- [Assignment] Start with the first line of the data and end with the line that holds "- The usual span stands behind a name"; write out each one exactly.

Extracted records
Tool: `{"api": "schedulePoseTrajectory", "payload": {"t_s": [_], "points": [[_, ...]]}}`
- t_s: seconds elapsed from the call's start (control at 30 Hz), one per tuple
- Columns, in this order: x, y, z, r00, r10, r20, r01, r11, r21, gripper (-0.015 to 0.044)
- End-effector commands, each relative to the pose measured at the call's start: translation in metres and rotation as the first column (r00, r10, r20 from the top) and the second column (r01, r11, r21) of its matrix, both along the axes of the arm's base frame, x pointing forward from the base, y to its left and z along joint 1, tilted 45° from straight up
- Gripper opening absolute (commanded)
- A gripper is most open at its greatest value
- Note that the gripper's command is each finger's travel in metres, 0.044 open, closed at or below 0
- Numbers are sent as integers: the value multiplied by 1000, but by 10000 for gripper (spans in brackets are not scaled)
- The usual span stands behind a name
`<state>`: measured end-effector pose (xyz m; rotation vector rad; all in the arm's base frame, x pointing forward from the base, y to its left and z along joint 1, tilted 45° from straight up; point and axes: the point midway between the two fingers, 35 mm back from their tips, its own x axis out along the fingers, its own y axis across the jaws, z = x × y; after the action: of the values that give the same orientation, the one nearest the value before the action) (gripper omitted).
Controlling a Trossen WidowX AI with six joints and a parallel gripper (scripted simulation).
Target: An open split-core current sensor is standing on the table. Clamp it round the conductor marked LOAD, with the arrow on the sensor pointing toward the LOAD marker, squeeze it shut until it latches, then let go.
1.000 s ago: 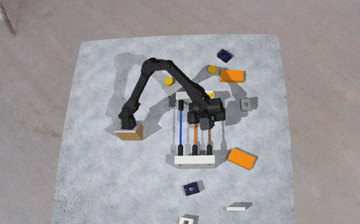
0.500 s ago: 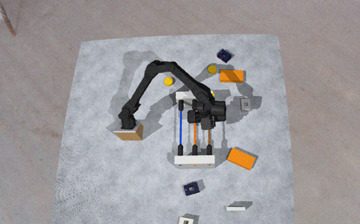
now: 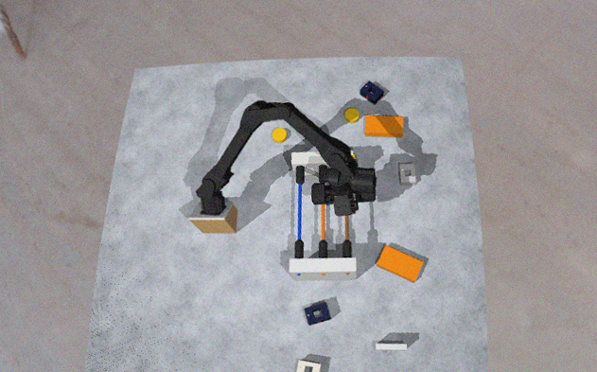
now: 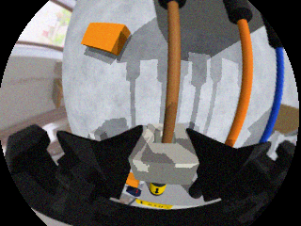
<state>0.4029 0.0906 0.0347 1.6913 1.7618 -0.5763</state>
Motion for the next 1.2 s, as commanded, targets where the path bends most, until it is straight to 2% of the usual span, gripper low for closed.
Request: {"api": "schedulePoseTrajectory", "payload": {"t_s": [0.0, 0.17, 0.5, 1.17], "points": [[2, 0, 1, 1000, 3, 7, -3, 1000, -4, 0], [1, 3, -3, 1000, 2, 5, -2, 1000, -3, 0], [1, 0, 0, 1000, 1, 7, -1, 1000, -1, 263], [1, 0, 0, 1000, 1, 7, -1, 1000, -1, 270]]}}
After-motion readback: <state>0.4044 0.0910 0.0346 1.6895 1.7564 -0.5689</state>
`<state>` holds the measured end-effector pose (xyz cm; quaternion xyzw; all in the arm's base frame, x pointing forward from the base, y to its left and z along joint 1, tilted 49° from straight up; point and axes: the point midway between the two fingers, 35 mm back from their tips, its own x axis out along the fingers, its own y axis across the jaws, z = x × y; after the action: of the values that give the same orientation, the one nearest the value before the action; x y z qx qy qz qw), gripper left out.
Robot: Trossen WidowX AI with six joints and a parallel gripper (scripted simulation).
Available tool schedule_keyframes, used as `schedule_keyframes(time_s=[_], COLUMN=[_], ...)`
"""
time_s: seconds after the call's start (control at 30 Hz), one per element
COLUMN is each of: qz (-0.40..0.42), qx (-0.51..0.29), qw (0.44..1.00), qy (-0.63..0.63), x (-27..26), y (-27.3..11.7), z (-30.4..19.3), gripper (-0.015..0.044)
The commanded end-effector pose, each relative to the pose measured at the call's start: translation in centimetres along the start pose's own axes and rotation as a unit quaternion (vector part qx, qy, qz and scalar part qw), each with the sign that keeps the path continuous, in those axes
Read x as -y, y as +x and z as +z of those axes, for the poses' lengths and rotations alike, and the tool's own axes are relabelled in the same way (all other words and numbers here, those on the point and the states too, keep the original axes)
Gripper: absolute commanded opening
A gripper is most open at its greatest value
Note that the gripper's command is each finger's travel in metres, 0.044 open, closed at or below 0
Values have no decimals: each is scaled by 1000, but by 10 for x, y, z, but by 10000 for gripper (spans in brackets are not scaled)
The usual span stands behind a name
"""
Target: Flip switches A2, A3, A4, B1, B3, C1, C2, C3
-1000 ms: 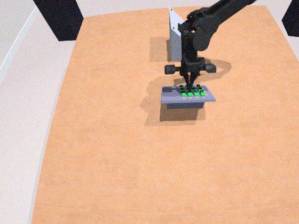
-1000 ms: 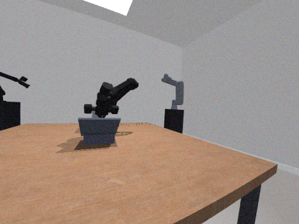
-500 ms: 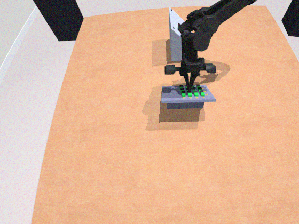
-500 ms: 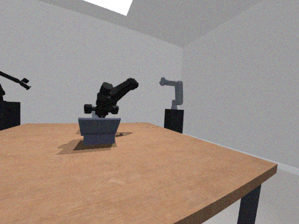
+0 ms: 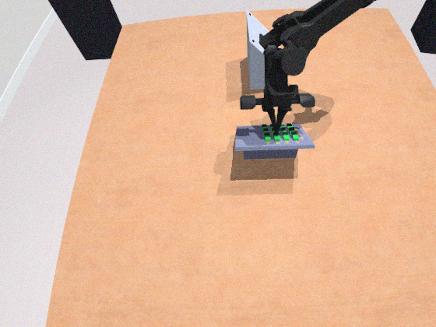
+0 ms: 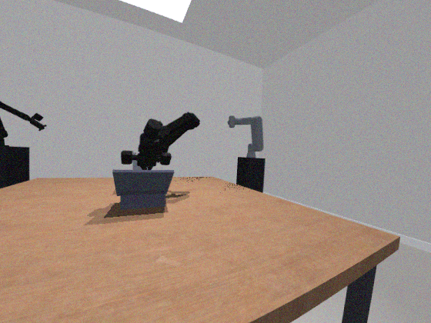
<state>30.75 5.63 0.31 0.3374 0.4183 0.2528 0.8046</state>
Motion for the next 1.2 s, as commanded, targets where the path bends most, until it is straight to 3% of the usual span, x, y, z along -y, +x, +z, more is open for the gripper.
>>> schedule_keyframes(time_s=[0.0, 0.8, 1.17], qz=[-1, -1, -3], qx=[1, 1, -13], qw=[1000, 1000, 1000], qy=[1, 1, 1], x=[0, 0, 1], y=[1, 4, -61], z=[0, 0, 3], gripper=[0, 0, 0])
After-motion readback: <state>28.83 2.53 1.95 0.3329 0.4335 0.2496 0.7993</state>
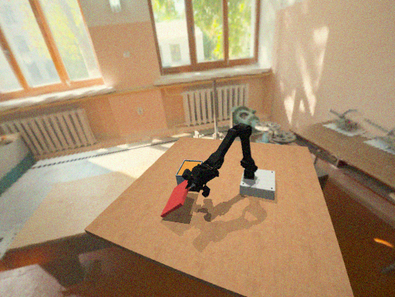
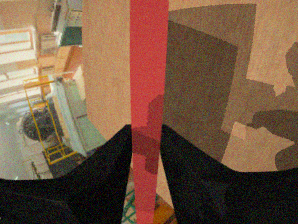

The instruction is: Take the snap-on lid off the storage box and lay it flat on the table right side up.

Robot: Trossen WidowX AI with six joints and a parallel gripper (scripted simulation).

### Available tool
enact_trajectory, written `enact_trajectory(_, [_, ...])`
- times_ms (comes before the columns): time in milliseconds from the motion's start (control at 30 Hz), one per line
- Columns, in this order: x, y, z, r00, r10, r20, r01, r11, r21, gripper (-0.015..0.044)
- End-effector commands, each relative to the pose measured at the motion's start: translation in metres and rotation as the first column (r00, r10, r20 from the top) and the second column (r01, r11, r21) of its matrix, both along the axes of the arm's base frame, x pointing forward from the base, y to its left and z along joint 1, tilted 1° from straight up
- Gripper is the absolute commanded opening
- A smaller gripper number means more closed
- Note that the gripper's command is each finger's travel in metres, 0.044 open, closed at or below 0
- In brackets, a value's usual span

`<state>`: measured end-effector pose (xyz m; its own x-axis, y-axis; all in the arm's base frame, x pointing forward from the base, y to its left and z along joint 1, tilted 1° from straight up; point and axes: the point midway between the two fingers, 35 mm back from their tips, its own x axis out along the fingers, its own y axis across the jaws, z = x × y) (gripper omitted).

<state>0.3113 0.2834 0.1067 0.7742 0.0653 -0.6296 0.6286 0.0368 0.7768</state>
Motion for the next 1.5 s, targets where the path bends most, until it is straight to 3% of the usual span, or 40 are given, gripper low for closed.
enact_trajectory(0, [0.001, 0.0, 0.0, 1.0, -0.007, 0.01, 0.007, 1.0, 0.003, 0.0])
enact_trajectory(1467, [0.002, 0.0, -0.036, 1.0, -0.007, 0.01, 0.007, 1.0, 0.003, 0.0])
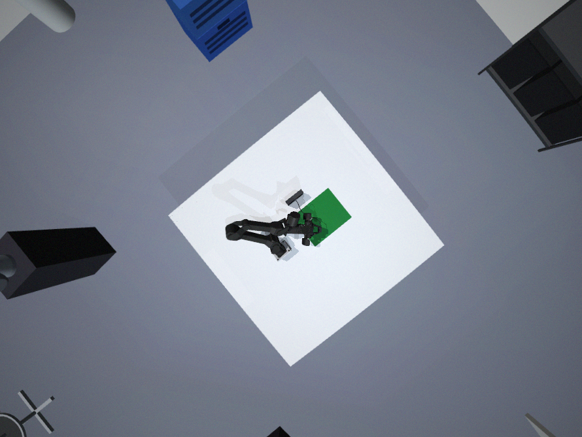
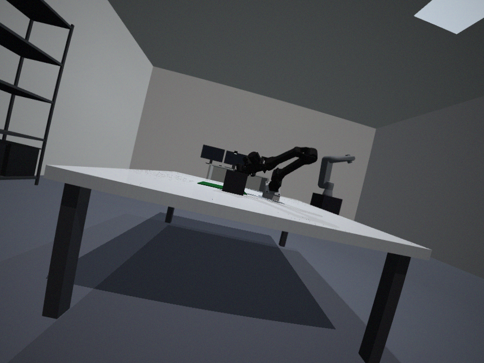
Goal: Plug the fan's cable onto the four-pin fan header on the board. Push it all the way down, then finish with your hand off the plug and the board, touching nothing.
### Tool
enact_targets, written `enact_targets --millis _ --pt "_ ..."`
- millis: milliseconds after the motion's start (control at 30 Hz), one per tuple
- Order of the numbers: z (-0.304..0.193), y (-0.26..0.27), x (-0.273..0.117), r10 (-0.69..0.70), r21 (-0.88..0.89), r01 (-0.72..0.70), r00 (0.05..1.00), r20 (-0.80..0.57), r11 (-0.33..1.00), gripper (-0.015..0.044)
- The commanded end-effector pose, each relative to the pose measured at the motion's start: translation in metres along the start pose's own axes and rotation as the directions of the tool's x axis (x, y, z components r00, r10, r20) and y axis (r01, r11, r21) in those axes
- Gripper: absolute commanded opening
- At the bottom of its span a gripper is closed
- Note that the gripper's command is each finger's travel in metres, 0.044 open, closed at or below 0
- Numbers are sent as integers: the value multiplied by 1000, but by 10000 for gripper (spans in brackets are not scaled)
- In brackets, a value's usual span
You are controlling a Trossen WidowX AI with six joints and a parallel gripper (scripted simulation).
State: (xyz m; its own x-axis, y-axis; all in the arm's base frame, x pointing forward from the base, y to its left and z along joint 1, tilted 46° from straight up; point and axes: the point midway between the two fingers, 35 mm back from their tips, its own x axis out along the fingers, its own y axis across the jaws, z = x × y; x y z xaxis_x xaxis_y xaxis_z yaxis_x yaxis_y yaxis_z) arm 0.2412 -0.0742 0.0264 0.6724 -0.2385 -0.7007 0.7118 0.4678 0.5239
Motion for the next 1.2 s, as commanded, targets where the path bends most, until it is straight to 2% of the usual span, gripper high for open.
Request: enact_targets --millis 0,1167 --pt "1 1 -1 5 -3 -5 1000 1 1000 0" --pt "-26 4 8 1 2 -1 1000 0 1000 0"
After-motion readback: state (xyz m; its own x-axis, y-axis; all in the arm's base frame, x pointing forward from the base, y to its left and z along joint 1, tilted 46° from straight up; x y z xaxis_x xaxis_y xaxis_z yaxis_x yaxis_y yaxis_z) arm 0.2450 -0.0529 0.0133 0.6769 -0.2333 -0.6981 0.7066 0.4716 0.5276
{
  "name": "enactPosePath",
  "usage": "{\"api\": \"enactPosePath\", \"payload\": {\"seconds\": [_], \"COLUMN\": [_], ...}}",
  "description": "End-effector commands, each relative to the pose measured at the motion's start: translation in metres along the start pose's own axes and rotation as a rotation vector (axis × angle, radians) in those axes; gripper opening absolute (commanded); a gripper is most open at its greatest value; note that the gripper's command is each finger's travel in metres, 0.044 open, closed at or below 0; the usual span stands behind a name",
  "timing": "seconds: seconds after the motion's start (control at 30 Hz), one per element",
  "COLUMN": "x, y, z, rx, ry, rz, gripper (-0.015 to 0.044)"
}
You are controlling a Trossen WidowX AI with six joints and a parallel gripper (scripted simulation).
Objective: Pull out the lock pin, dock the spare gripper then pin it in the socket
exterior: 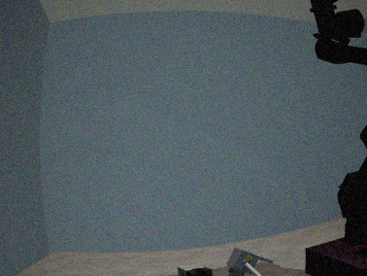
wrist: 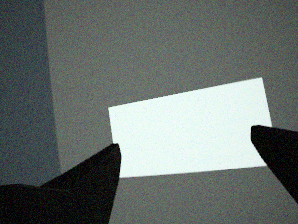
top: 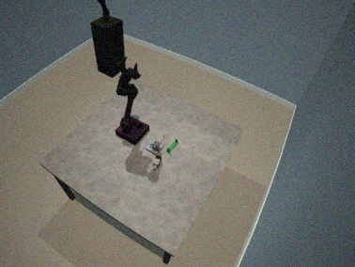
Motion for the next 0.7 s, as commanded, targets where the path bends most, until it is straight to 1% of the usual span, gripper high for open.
{"api": "enactPosePath", "payload": {"seconds": [0.0,0.1,0.27,0.47,0.67], "x": [0.001,0.012,0.048,0.071,0.099], "y": [0.000,0.007,0.037,0.063,0.116], "z": [0.000,-0.002,-0.010,-0.017,-0.032], "rx": [-0.001,-0.015,-0.081,-0.144,-0.285], "ry": [0.003,0.049,0.207,0.315,0.482], "rz": [0.003,0.042,0.186,0.262,0.352], "gripper": [0.0374,0.0300,0.0300,0.0300,0.0300]}}
Point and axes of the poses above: the point midway between the two fingers, 35 mm back from their tips, its own z axis out along the fingers, its own y axis across the jaws, x = y × z, the point moved 5 cm from there along -z, back along the fingers, and after that the axes turned 15 degrees about -z, right-handed, at the moved point
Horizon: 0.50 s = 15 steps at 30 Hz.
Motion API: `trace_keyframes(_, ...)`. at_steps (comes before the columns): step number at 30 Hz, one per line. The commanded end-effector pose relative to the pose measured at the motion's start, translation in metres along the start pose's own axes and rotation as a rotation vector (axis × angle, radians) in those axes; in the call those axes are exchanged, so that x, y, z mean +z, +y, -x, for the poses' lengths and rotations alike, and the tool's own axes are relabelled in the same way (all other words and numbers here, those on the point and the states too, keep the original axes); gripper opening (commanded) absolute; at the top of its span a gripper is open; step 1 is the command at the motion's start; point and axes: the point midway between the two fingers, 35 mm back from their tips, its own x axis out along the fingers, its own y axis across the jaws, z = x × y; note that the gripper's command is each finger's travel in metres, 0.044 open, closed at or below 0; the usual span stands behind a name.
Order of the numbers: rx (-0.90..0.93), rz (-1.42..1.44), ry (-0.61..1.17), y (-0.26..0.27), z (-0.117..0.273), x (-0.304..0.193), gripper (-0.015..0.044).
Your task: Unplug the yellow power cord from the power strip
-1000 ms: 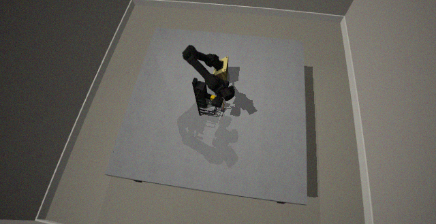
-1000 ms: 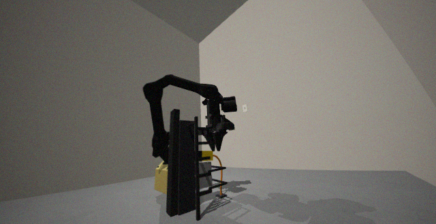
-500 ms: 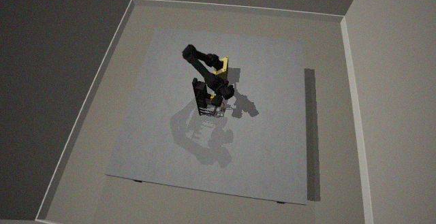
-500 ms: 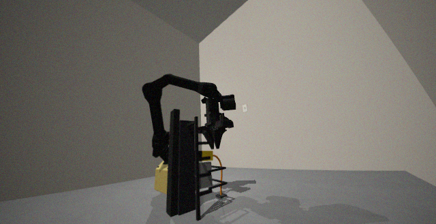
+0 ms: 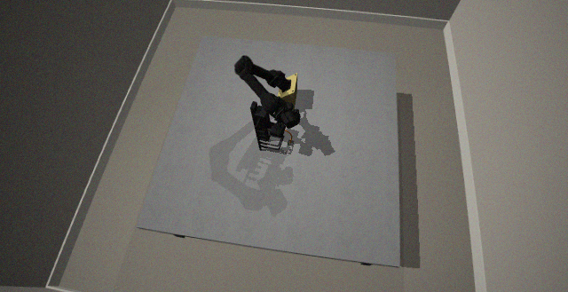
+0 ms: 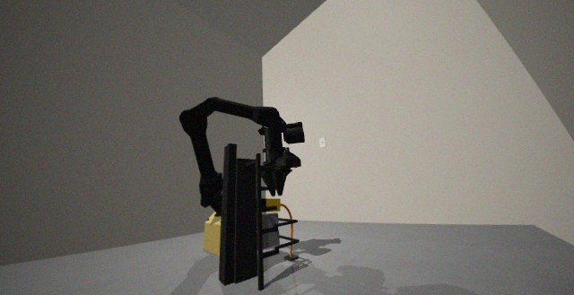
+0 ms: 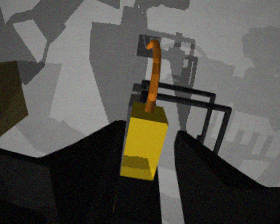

- [Solution for this task]
Tool: `{"api": "schedulePoseTrajectory", "payload": {"t_s": [_], "points": [[_, ...]]}}`
- t_s: seconds elapsed from the call's start (control at 30 Hz), one per tuple
- Columns, in this order: x, y, z, r00, r10, r20, r01, r11, r21, gripper (-0.015 to 0.044)
- End-effector commands, each relative to the pose measured at the call's start: translation in metres and rotation as the first column (r00, r10, r20 from the top) and the second column (r01, r11, r21) of its matrix, both along the axes of the arm's base frame, x pointing forward from the base, y to its left and z along joint 1, tilted 45° from straight up
- Gripper opening absolute (commanded)
- A gripper is most open at its greatest value
- Note that the gripper's command is each finger's travel in metres, 0.044 open, closed at or below 0
- Numbers are sent as integers: the value multiplied by 1000, but by 10000 for gripper (spans in brackets are not scaled)
- The usual span stands behind a name

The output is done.